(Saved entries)
--------------------------------

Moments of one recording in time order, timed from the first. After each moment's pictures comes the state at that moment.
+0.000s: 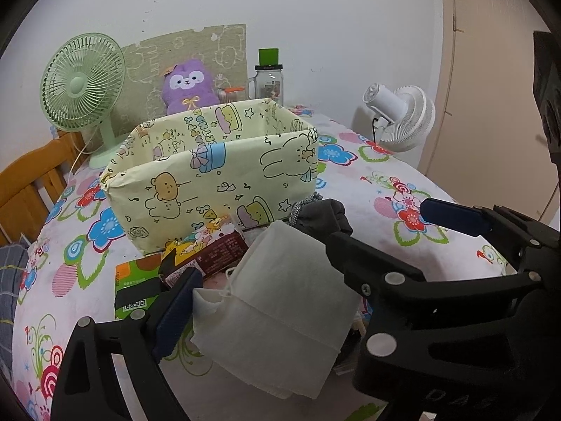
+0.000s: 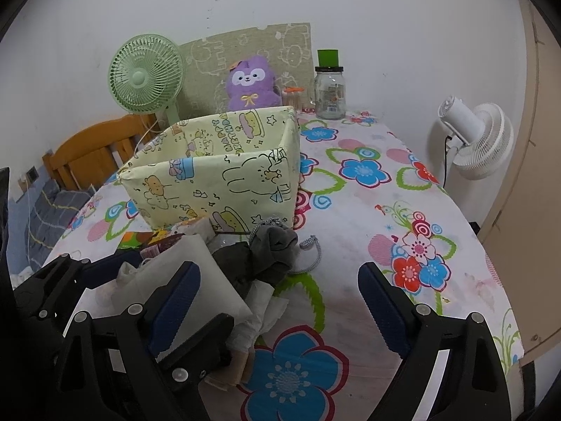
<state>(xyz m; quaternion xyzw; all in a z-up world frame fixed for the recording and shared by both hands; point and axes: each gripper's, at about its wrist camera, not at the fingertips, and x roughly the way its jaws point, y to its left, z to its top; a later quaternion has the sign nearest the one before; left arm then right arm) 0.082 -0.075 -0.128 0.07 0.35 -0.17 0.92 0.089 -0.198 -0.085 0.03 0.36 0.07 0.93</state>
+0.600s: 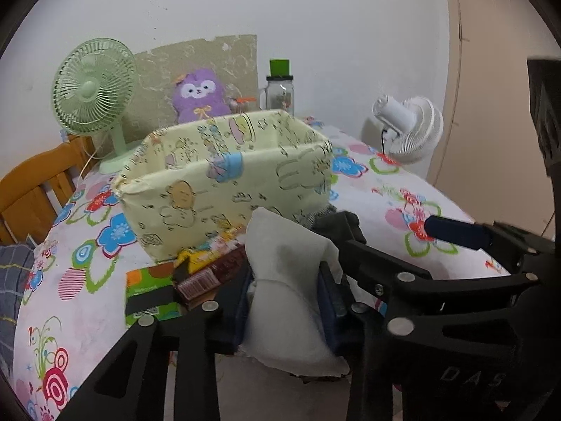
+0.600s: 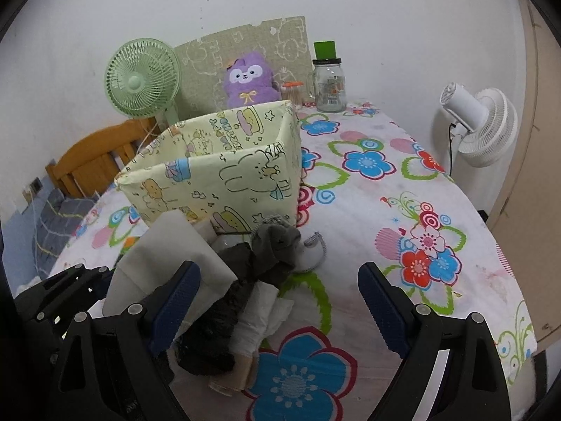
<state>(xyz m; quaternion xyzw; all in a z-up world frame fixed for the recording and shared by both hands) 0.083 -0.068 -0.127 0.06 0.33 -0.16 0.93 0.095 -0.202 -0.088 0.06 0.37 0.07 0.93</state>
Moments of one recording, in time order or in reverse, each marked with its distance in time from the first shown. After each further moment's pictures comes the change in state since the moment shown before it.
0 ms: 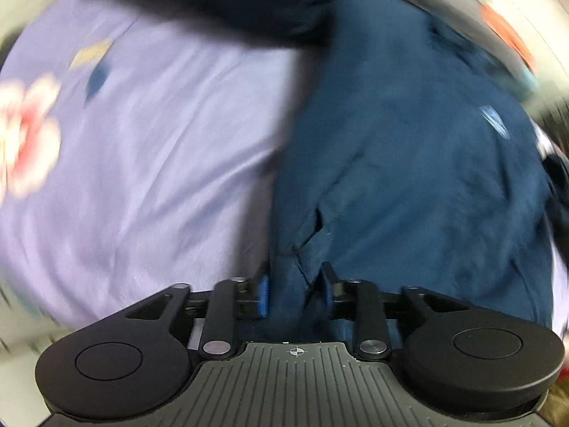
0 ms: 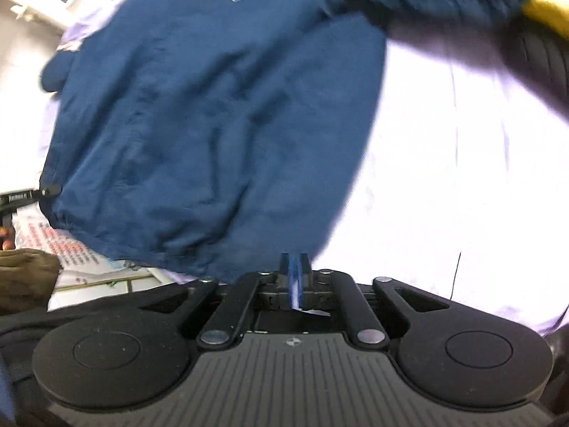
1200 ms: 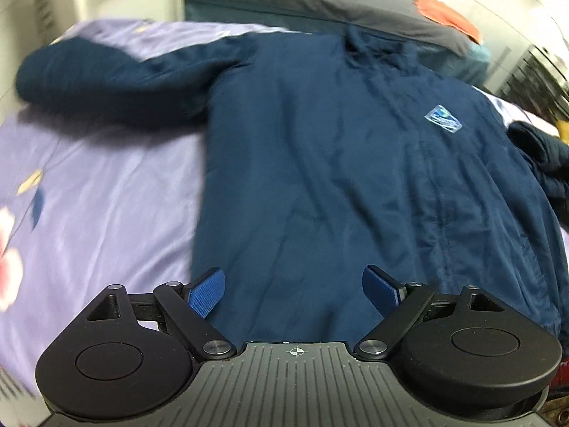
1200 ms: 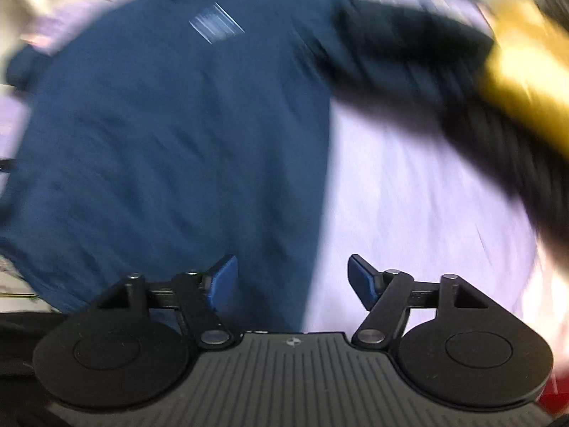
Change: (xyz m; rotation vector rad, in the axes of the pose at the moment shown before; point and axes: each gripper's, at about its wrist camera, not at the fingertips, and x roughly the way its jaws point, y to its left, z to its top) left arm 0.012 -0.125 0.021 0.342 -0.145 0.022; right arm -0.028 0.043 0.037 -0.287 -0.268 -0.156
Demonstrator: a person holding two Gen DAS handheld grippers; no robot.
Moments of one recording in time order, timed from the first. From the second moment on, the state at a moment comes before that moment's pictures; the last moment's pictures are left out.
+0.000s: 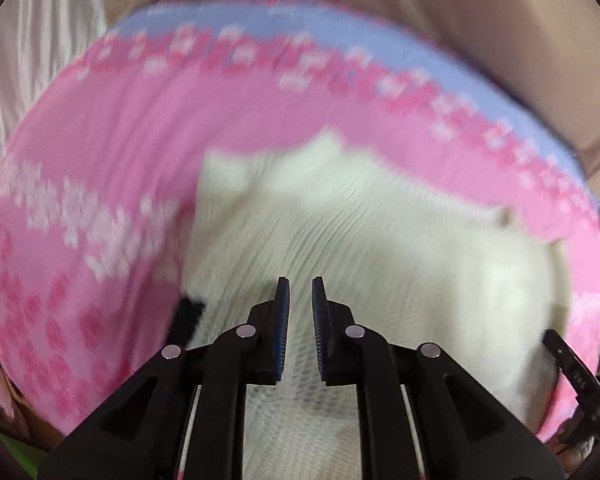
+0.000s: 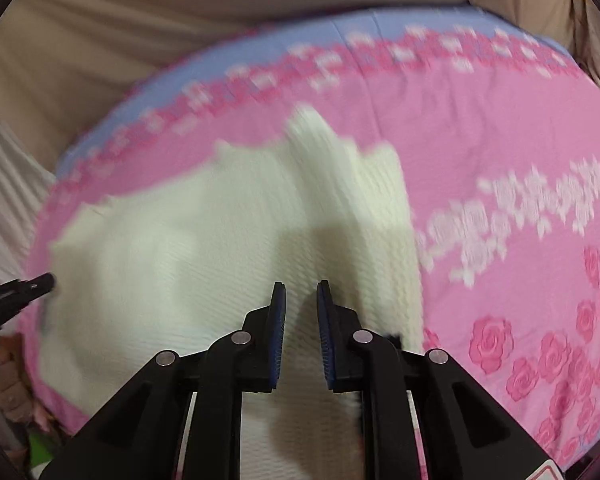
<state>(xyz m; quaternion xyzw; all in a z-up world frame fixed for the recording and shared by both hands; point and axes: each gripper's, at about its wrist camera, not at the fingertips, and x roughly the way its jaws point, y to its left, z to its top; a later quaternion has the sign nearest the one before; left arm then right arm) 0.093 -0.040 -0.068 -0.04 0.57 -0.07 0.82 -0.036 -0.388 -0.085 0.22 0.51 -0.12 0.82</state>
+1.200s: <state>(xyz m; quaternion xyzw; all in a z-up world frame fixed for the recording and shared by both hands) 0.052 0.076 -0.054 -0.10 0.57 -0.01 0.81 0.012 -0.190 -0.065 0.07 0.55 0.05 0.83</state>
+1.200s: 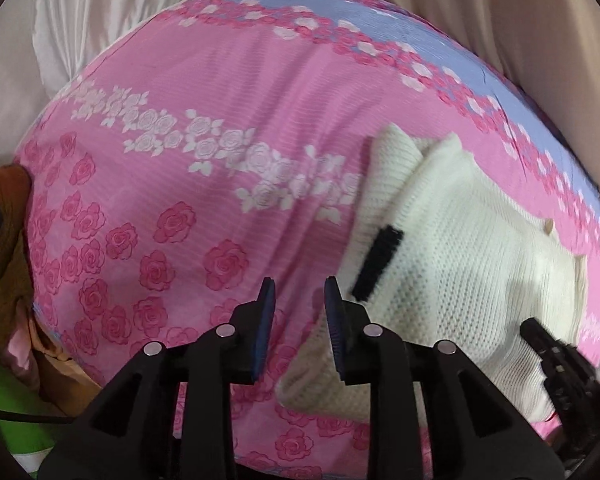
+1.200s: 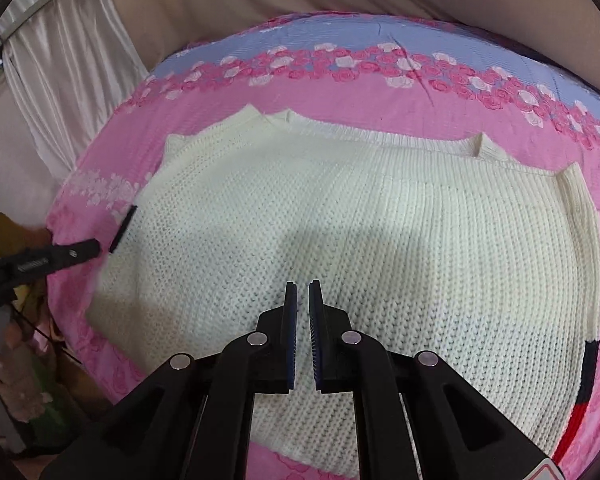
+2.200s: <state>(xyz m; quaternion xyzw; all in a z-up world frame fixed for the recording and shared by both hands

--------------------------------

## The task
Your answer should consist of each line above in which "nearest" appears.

## Response below
<state>(xyz m; quaternion xyzw; all in a z-up world frame fixed for the recording and shared by both hands; point and axes: each gripper's, at about its wrist camera, not at the fingertips, and x roughly the way its jaws point, y to its left, z to its top; a later quaternion has the sign nearest the one before; left arm then right arm) 0.082 -0.075 -0.128 0.07 0.35 -0.17 0.92 0.089 -0.198 -0.085 0.03 0.36 0.07 0.93</state>
<state>(xyz m; quaternion xyzw; all in a z-up world frame fixed for the recording and shared by both hands; point and axes: each gripper's, at about its wrist camera, not at the fingertips, and x roughly the way its jaws point, y to its left, z to its top; a later quaternion has the sign nearest the one before; left arm then right arm) 0.093 -0.040 -0.068 -0.04 0.57 -0.07 0.82 -0.036 -0.388 -0.085 0.22 0.51 -0.12 0.82</state>

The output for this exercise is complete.